Prevalence of HCM (positive phenotype or gene carrier) in the adult general population is 1:200 (1).
Etiology and Pathophysiology
- ≥1 region of LV wall are thickened: classically at the basal anterior septum but may involve posterior septum or LV free wall and apex
- Hypertrophy develops usually in adolescence, with an average 100% increase in LV mass.
- Systolic anterior motion (SAM) of the mitral valve
- Mitral valve abnormalities are primary manifestations of HCM: One or both leaflets may be elongated.
- SAM is the abrupt motion of the mitral valve leaflet toward the septum, which creates dynamic LVOT obstruction in contact with the septum.
- Caused by drag effect of the high-velocity jet caused by ejection through a narrowed LVOT and/or a Venturi phenomenon
- Disorganized myocardial architecture
- Myocytes and myofilaments are laid down in disorganized pattern, with increased matrix components causing myocyte disarray.
- Microvascular disease leads to ischemia and replacement fibrosis.
- Diastolic dysfunction
- Result of reduced ventricular compliance; contributes predominantly to the symptoms of heart failure, such as dyspnea
- Inherited as a mendelian autosomal dominant trait with >50% penetrance and variable expressivity
- 11 sarcomeric gene mutations are known, including, among others, β-myosin heavy chain, myosin-binding protein C, and troponins I and T.
Risk factors for SCD in patients with IHSS include the following (2):
- A prior history of cardiac arrest or spontaneous sustained ventricular tachycardia (VT)
- Family history of premature SCD (especially in first-degree relative[s])
- Unexplained syncope
- Extreme LVH measuring >30 mm
- Hypotensive response to exercise: inability to increase by at least 20 mm Hg or a drop of at least 20 mm Hg
- Nonsustained VT during Holter monitoring
- Other factors that may indicate increased risk are LVOT obstruction (resting gradient >30 mm Hg), LV apical aneurysm, high-risk mutation, delayed enhancement on cardiac MRI.

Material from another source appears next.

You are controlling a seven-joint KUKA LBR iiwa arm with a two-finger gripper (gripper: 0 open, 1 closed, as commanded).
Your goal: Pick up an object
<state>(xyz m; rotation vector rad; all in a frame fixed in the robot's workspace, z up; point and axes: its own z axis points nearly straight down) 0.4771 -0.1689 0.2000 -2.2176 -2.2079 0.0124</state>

- A predicted risk ≥6% using a novel risk prediction model is classified as high risk by European Society of Cardiology (3).

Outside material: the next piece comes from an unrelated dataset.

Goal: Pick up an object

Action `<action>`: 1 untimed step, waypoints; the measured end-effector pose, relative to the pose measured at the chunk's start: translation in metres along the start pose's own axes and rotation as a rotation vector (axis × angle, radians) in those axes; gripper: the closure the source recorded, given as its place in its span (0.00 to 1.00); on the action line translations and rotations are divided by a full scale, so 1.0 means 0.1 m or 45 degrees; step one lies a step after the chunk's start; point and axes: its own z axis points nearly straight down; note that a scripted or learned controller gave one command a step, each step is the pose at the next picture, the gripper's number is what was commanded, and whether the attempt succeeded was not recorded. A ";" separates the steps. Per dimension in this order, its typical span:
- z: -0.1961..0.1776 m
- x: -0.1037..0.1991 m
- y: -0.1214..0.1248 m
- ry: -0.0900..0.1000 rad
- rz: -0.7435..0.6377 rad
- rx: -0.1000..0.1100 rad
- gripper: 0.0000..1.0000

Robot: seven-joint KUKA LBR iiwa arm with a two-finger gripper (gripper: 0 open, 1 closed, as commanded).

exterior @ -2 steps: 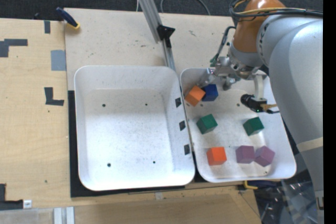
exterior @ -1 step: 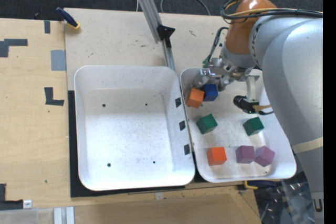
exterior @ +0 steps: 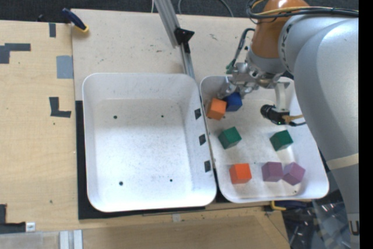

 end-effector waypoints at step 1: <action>-0.99 0.81 -0.22 0.016 -0.014 -0.037 1.00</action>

- Avoid strenuous exercise (particularly involving burst exertion) and heavy lifting (induces Valsalva maneuver).
- Maintain hydration to avoid volume depletion.
- Avoid alcohol.
- Certain drugs, such as nitrates, digoxin, β-agonists, vasodilators, and diuretics, are best avoided, particularly in the presence of increased LVOT gradient.
- Implantable cardioverter-defibrillator (ICD) is recommended for patients at high risk for SCD (3)[B],(4)[C].